===== INFORMATION GIVEN
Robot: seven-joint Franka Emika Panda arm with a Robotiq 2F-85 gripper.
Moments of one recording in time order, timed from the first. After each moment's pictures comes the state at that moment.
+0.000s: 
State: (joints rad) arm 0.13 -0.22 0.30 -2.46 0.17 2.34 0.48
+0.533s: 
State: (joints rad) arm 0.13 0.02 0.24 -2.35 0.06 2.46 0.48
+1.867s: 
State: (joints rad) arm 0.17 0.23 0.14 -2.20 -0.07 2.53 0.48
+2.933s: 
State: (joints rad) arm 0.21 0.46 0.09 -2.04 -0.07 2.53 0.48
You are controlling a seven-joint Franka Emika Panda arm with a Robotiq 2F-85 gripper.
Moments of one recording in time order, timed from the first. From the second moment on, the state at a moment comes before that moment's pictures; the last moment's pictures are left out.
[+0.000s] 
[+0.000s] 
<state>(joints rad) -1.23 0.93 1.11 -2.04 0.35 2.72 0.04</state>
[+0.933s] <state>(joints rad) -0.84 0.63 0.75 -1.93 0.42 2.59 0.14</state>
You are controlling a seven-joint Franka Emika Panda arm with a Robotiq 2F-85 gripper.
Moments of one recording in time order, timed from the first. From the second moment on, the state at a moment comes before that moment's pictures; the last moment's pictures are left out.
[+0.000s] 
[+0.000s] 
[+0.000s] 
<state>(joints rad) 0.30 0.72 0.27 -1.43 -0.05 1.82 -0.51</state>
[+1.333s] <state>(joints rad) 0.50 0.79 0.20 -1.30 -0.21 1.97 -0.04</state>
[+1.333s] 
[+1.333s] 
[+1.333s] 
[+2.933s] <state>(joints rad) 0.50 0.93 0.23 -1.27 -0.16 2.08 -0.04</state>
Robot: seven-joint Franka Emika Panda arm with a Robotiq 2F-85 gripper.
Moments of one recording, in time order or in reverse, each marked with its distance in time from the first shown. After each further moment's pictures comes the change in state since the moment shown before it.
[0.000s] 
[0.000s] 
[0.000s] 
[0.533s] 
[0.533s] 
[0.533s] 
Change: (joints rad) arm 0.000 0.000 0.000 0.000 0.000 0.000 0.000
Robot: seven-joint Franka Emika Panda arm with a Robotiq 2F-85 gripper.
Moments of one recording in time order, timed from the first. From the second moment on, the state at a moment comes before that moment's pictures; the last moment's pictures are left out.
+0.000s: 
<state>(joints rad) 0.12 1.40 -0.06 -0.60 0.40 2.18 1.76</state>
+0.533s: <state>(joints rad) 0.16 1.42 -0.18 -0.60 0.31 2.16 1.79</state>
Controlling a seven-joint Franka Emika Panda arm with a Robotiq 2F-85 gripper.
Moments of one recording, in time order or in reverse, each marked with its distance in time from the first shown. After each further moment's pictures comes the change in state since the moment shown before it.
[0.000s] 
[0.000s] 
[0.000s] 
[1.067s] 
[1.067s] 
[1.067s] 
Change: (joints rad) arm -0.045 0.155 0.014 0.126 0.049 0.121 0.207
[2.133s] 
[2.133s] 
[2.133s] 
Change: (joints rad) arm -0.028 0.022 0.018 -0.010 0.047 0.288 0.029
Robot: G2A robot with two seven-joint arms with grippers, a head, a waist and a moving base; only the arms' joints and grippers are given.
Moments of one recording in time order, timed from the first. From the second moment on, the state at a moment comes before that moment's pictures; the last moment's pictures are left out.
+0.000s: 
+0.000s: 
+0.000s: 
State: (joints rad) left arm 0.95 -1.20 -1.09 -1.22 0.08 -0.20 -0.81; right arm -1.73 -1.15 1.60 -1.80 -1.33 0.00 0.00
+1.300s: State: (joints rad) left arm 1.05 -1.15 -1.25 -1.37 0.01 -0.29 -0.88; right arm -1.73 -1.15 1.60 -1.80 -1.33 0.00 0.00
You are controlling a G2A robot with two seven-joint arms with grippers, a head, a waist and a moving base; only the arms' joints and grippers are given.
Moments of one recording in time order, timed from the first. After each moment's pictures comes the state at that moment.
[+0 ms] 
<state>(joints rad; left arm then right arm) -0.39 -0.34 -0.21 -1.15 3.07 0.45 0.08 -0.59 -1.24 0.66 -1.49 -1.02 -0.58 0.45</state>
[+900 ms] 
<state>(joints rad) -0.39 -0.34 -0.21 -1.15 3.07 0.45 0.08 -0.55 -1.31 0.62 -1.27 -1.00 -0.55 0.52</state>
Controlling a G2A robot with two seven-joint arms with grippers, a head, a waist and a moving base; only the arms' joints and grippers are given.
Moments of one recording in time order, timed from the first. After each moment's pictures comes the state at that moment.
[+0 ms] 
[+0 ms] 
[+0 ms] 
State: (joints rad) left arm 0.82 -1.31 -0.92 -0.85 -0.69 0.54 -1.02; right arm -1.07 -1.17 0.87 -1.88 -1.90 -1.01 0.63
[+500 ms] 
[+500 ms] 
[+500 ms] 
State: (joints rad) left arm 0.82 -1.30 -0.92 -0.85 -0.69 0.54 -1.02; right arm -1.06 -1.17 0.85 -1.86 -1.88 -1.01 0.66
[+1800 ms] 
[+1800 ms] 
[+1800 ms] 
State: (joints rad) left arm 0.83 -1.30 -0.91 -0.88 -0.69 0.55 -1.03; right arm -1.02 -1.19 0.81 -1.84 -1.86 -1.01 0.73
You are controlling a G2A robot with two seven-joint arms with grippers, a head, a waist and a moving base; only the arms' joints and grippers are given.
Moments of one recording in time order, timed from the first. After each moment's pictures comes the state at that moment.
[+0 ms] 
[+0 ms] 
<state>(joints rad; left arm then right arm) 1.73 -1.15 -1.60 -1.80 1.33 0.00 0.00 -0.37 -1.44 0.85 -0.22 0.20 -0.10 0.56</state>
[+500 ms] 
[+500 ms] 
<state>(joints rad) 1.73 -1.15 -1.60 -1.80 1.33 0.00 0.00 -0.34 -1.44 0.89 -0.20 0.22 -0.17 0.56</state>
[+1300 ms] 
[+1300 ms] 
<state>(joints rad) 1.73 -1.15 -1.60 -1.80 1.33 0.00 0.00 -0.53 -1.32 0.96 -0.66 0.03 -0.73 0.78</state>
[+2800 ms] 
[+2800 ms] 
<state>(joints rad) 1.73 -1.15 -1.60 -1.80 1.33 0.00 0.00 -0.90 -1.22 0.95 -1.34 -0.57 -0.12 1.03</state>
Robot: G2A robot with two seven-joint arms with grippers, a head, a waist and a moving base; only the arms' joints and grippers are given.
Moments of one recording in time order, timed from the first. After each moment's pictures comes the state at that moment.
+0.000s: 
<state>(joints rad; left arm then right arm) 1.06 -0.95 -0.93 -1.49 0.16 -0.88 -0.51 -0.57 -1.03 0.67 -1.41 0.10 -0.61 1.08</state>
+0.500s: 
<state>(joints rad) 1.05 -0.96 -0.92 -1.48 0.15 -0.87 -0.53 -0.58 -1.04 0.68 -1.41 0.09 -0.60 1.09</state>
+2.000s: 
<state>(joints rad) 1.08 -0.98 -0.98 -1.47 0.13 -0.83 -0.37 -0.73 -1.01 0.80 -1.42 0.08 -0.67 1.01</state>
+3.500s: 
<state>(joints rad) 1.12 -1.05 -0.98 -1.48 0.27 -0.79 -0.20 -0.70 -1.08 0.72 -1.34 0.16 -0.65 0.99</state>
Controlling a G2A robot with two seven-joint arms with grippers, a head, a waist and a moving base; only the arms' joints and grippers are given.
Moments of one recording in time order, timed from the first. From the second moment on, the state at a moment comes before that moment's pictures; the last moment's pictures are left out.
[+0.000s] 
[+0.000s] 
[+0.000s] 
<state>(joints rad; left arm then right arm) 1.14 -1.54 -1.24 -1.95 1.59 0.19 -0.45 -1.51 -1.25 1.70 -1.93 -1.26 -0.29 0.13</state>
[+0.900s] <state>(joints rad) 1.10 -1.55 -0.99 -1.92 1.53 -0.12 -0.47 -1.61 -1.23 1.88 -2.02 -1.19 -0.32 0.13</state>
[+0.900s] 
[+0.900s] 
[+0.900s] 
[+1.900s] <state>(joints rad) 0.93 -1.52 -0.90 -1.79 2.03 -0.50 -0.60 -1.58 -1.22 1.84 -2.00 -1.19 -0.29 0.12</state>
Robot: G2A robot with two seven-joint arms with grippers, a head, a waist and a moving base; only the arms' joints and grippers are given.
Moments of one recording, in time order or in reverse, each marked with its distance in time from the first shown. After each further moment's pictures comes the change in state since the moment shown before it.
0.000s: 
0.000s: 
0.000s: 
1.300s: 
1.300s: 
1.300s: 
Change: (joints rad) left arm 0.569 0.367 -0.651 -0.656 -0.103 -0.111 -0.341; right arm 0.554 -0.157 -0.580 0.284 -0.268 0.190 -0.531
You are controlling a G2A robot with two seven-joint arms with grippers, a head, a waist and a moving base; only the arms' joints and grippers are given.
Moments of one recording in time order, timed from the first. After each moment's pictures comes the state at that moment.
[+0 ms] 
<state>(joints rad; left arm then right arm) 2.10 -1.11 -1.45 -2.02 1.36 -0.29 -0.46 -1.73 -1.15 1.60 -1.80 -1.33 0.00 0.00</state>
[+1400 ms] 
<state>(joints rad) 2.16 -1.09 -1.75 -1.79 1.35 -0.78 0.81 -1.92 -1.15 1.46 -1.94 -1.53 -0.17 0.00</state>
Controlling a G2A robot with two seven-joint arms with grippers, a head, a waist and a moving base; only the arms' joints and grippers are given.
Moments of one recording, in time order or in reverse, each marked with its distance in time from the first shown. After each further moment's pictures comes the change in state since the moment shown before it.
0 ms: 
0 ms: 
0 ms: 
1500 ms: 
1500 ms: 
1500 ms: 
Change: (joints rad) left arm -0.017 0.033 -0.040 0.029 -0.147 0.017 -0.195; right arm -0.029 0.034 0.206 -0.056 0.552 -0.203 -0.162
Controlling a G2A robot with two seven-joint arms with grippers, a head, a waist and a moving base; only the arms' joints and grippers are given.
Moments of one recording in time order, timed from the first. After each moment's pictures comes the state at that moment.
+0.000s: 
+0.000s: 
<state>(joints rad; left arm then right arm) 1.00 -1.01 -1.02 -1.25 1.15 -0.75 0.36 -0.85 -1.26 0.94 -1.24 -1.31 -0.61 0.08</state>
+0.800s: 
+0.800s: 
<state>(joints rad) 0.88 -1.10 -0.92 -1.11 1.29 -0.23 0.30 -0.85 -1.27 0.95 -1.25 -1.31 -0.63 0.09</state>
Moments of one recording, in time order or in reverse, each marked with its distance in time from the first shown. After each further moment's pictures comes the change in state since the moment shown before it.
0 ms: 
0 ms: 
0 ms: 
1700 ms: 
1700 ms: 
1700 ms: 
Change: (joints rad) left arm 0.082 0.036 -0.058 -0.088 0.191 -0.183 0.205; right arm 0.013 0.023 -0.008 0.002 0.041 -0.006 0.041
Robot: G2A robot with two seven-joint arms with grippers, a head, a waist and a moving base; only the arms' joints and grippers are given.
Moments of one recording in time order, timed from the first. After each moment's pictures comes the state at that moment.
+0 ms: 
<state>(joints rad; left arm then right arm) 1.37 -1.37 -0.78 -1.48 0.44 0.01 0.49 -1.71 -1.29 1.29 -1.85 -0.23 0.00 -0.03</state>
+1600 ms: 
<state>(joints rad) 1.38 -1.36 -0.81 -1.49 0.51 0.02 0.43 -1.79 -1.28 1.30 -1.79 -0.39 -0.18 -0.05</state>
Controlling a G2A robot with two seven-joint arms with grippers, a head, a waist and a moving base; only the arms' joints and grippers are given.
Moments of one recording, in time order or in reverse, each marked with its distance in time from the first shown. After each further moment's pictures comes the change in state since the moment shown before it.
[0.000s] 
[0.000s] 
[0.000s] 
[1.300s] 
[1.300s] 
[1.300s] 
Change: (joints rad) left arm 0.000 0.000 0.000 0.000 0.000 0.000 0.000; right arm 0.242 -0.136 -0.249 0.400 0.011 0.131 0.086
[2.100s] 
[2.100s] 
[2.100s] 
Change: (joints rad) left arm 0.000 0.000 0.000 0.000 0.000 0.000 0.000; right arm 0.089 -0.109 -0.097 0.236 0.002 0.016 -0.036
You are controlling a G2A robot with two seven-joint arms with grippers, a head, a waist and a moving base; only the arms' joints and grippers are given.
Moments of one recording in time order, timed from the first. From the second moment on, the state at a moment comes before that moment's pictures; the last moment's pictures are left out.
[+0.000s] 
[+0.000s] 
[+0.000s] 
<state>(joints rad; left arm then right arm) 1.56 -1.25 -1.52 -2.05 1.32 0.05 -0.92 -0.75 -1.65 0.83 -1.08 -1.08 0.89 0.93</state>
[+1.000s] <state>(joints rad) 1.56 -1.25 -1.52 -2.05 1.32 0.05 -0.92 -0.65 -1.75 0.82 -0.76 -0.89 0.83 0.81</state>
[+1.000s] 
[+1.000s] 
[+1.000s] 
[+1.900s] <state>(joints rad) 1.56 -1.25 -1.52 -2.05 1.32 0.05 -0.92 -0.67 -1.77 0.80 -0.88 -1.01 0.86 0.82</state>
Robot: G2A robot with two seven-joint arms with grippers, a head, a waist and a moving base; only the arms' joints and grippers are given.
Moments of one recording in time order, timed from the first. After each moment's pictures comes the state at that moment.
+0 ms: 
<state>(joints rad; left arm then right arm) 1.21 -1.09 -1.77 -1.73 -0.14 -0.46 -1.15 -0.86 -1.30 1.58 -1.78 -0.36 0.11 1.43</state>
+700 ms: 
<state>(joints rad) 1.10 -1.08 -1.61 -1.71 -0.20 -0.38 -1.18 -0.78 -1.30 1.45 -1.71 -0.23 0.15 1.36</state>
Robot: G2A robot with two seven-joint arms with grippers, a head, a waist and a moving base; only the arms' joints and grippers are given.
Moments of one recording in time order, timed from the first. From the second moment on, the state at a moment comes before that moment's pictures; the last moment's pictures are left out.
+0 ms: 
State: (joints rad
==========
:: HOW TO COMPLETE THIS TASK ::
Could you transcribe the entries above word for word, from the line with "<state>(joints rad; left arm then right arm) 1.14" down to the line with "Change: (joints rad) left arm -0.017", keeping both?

:: OUTPUT OF THE TASK ::
<state>(joints rad; left arm then right arm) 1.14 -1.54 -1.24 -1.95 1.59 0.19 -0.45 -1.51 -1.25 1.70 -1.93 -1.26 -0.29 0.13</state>
[+0.900s] <state>(joints rad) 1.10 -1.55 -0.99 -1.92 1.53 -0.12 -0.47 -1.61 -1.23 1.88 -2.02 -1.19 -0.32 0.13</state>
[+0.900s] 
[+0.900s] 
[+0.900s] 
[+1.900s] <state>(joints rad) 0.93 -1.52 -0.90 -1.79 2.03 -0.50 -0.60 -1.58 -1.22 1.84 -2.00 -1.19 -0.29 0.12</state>
Robot: G2A robot with two seven-joint arms with grippers, a head, a waist and a moving base; only the arms' joints and grippers are given.
Moments of one recording, in time order or in reverse, each marked with its distance in time from the first shown. After each further moment's pictures comes the change in state since the moment shown before it.
0.000s: 
0.000s: 
0.000s: 
1.300s: 
1.300s: 
1.300s: 
Change: (joints rad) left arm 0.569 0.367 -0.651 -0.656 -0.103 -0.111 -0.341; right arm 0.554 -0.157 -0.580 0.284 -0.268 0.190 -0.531
You are controlling a G2A robot with two seven-joint arms with grippers, a head, a waist and a moving base; only the arms' joints and grippers are given.
Moments of one recording in time order, timed from the first. After each moment's pictures comes the state at that moment.
[+0 ms] 
<state>(joints rad; left arm then right arm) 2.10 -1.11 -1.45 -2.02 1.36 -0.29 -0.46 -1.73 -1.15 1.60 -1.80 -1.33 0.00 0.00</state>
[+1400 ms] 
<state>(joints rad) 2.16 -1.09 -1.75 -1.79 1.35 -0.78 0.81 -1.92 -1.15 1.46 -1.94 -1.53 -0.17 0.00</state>
Controlling a G2A robot with two seven-joint arms with grippers, a head, a waist and a moving base; only the arms' joints and grippers are given.
Moments of one recording, in time order or in reverse, each marked with its distance in time from the first shown. After each further moment's pictures comes the change in state since the moment shown before it.
0 ms: 
0 ms: 
0 ms: 
1500 ms: 
1500 ms: 
1500 ms: 
Change: (joints rad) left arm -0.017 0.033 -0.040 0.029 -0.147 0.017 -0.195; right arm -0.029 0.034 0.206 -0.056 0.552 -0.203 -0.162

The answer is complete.